Scenario 2: You have a very long input per document, say, every "text" input is huge (say, ~8000 tokens, this number can be anything though). In this case you can leverage symbolic search instead of vector search. Symbolic search because, in any language, to describe something which really means the same or has similar context, there will surely be a lot of words overlap in source and target text. It will be very rare to find 10 pages text on a same topic that does not have a lot of work overlap.
場景2:每個文檔的輸入都非常長,例如,每個“文本”輸入都很大(大約8000個標記,盡管這個數字可以是任何數)。在這種情況下,你可以利用符號搜索而不是向量搜索。之所以選擇符號搜索,是因為在任何語言中,為了描述具有相同含義或相似上下文的內容,源文本和目標文本中肯定會有很多詞匯重疊。很難找到關于同一主題但文字重疊不多的10頁文本。

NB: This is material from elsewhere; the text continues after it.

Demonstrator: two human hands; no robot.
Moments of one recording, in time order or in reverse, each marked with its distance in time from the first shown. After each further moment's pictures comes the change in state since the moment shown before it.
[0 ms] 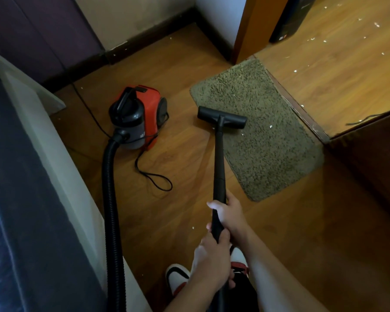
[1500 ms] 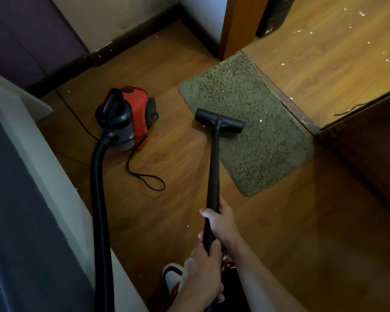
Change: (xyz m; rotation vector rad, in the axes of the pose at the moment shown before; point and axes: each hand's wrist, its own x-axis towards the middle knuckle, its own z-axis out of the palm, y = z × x) left_hand -0.002 -0.019 0.010 0.078 0.015 -0.046; right_hand -0.013 0.021 -0.008 0.082 0.010 0.012
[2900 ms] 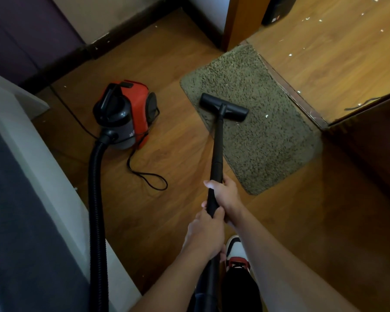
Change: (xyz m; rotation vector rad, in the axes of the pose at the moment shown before) left_hand 0.033 0.062 -0.018 0.017 -0.023 0.067; right_hand 0.069 -0.035 0.010 0.085 0.061 0.027
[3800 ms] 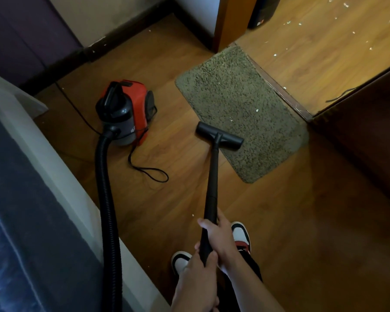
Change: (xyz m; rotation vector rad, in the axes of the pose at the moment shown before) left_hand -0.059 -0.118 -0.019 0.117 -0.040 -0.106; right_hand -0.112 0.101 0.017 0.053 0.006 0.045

So, you can leverage symbolic search here, ensemble it with vector based validators and use an LLM service that allows long context prompts. So, you find some good candidates via symbolic searches, then, pass it on the long context LLM to for remaining parts.
因此,你可以在這里利用符號搜索,將其與基于向量的驗證器結合使用,并使用允許長上下文提示的大型語言模型(LLM)服務。首先,通過符號搜索找到一些好的候選文檔,然后將其傳遞給長上下文LLM以處理剩余部分。

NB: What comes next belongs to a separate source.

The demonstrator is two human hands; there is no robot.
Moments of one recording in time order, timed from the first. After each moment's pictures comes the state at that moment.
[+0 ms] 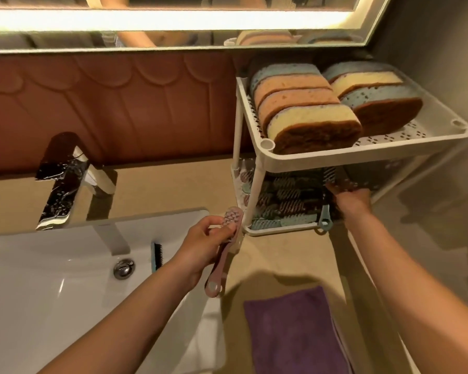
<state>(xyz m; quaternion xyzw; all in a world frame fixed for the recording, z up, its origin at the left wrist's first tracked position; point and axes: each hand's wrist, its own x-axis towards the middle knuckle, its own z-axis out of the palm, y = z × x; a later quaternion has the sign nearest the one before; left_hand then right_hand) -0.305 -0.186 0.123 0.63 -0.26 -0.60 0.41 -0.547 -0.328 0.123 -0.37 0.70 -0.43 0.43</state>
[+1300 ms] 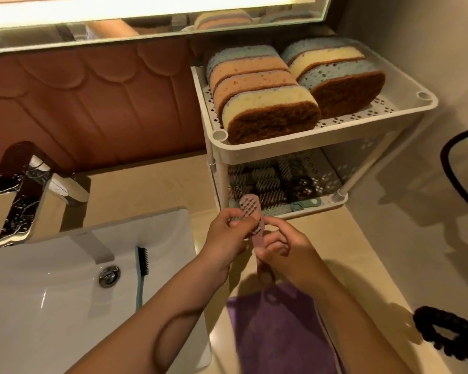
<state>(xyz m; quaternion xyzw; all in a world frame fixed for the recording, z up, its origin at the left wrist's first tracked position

Steps Applicable to all the scenarios:????????適用于所有場景的步驟:
1. You json object should also contain "tag", "location" along with "text" and "vector"
你的JSON對象應該同時包含“tag”(標簽)、“location”(位置)、“text”(文本)和“vector”(向量)
{"text":"some text", "text_embedding":[...], #not applicable in symbolic search"location":"loc", "tags":[] }
2. This way, when you get matches from either vector search or symbolic search; you will further able to filter or sort based on other properties like tags and location
這樣,當你從向量搜索或符號搜索中獲得匹配項時,你將能夠基于其他屬性(如標簽和位置)進行進一步的過濾或排序。
Please comment if you have more doubts!????????如果你還有更多疑問,請隨時評論!